Dip there the point and write!"

"Dictate to me!
Nay, I remember."
And she wrote the words.
I read them. Then—"Since love, in you, affords
Licence for hate, in me, to quench (I say)
Contempt—why, hate itself has passed away
In vengeance—foreign to contempt. Depart
Peacefully to that death which Eastern art
Imbued this weapon with, if tales be true!
Love will succeed to hate. I pardon you—
Dead in our chamber!"

True as truth the tale.
She died ere morning; then, I saw how pale
Her cheek was ere it wore day's paint-disguise,
And what a hollow darkened 'neath her eyes,
Now that I used my own.

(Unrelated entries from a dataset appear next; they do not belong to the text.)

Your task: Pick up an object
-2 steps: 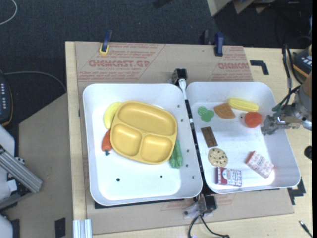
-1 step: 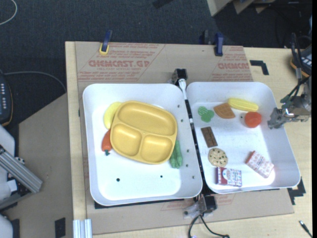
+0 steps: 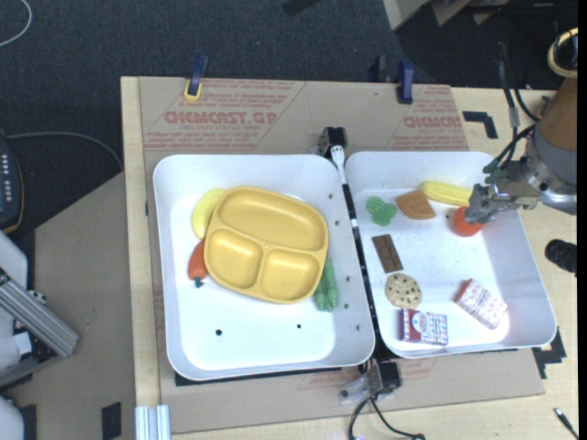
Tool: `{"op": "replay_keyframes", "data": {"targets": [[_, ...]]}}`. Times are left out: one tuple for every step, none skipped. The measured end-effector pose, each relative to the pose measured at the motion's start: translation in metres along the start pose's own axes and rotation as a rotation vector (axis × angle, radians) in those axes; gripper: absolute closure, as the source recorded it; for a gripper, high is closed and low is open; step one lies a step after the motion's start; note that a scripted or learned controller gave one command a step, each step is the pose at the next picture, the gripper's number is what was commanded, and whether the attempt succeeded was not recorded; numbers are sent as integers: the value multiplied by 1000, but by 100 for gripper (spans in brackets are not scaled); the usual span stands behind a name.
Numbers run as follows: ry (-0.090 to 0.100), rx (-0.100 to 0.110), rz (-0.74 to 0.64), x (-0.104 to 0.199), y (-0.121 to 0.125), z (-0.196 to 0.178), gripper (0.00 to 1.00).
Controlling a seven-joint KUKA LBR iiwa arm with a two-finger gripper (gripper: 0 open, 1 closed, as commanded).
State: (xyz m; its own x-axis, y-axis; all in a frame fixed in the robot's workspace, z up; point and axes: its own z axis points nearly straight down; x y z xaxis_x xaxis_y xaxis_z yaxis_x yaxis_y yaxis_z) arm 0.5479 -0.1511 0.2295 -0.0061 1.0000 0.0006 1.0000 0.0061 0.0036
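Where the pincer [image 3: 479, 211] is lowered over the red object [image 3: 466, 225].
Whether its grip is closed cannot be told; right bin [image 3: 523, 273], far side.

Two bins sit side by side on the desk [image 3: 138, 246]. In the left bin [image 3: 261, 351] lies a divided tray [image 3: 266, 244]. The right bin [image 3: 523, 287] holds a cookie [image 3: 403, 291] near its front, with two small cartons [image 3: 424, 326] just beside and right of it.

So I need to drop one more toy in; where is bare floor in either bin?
Left white bin: bare strip along the front, below the yellow divided tray. Right white bin: open middle between brown bar and red-white packet. Back is crowded around the gripper.
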Motion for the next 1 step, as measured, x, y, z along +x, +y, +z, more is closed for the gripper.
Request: {"op": "replay_keyframes", "data": {"targets": [[1, 0, -1, 60, 21, 0, 100]]}}
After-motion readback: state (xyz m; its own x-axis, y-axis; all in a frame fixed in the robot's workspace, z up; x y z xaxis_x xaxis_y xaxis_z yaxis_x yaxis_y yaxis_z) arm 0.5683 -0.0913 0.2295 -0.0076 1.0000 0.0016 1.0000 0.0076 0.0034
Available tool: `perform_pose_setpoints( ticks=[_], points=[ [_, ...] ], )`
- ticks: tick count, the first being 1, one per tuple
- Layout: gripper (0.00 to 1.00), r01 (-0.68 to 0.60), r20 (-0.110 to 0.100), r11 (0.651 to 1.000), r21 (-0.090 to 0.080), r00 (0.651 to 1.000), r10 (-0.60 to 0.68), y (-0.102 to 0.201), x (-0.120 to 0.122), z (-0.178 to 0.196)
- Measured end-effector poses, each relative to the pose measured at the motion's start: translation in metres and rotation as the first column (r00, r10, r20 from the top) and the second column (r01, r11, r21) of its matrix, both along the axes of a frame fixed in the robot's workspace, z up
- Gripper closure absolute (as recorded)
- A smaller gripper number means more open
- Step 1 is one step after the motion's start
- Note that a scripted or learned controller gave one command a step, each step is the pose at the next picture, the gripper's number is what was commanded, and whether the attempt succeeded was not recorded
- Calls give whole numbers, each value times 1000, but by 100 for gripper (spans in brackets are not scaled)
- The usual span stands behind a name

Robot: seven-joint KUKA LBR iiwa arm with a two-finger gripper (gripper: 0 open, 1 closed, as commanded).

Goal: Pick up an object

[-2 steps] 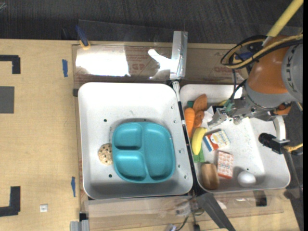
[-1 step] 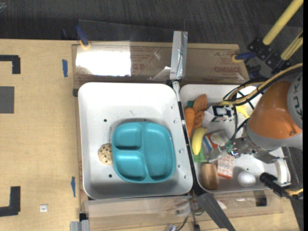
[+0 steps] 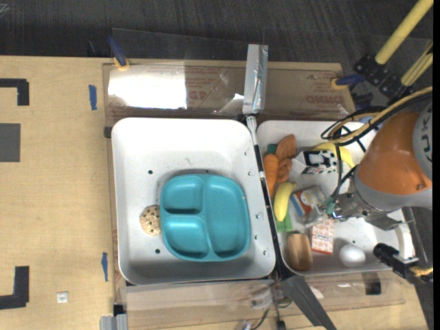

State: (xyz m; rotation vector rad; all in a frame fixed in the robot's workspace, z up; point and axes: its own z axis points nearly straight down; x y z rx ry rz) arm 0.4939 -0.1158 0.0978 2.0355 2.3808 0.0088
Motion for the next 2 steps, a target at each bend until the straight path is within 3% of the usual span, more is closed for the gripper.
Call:
perform_pose_setpoints(
  ticks=[1, 2],
  points=[
    [100, -103, 4, 995, -1, 995, 103, 8, 40, 99],
    [100, -72, -12, 997, 4, 997, 72, 61, 33, 97]
  ],
)
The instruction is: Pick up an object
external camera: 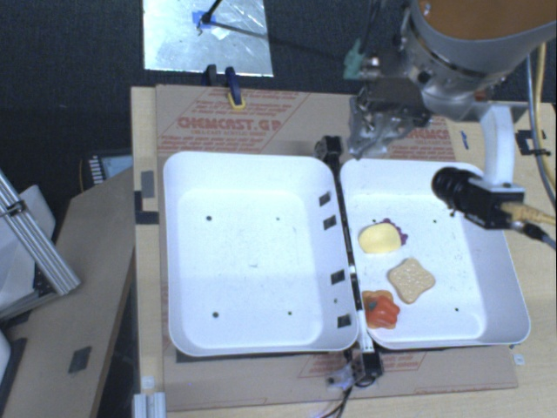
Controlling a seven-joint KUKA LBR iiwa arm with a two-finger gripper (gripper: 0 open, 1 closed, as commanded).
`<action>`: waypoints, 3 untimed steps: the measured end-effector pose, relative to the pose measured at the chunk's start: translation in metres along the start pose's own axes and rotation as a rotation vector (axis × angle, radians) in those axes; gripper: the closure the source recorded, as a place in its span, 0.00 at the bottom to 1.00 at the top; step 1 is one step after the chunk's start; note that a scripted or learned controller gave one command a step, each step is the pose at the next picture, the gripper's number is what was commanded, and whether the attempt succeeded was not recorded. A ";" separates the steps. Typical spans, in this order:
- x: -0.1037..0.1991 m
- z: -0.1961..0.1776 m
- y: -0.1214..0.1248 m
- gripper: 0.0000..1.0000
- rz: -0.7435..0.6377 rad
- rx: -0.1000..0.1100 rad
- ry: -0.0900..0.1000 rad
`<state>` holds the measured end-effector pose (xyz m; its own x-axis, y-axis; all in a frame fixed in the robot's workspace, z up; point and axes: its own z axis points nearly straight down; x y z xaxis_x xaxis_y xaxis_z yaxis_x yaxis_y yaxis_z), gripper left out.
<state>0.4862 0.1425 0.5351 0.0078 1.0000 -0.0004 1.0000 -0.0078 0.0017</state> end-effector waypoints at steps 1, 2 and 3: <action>0.079 0.000 0.020 1.00 -0.017 -0.001 0.003; 0.075 0.000 0.020 0.00 -0.011 0.000 0.002; 0.075 -0.011 0.020 1.00 -0.014 -0.002 0.003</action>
<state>0.5065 0.2177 0.5466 -0.0058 1.0000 0.0026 1.0000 0.0058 0.0041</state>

She sleeps, as erst
Beloved, in this your church: ay, yours!
Immersed
In thought so deeply, Father? Sad, perhaps?
For whose sake, hers or mine or his who wraps
—Still plain I seem to see!—about his head
The idle cloak,—about his heart (instead
Of cuirass) some fond hope he may elude
My vengeance in the cloister's solitude?
Hardly, I think! As little helped his brow
The cloak then, Father—as your grate helps now!